* Your task
Retype, please, the listing from its opening line through the line that contains "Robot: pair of", both included, without the pictures.

* Recorded information
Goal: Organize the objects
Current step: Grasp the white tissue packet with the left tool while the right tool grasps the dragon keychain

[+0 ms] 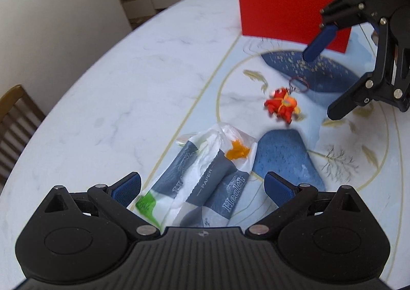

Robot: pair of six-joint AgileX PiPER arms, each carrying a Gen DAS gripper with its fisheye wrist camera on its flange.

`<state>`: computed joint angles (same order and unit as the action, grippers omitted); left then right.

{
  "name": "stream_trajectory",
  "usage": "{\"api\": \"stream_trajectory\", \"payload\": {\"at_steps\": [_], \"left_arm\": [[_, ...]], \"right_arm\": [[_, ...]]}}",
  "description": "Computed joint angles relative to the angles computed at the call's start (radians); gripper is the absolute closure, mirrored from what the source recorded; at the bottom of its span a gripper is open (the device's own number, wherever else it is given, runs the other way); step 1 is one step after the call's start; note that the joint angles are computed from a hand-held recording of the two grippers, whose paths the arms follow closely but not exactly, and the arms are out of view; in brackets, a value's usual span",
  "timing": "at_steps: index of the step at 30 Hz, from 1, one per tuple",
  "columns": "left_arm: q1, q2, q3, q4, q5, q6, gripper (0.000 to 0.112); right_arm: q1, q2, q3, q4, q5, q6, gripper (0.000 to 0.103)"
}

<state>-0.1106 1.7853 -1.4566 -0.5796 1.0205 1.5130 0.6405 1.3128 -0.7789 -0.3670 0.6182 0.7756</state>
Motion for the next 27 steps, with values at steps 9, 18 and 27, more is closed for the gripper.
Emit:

* Result of the task
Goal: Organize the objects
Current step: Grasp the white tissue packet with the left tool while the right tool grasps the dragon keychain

[+0 ms] 

Robot: pair of six-joint AgileX PiPER arms, each carrying a Gen DAS gripper with its fisheye wrist camera on its flange.

Work on this exercise has been completed.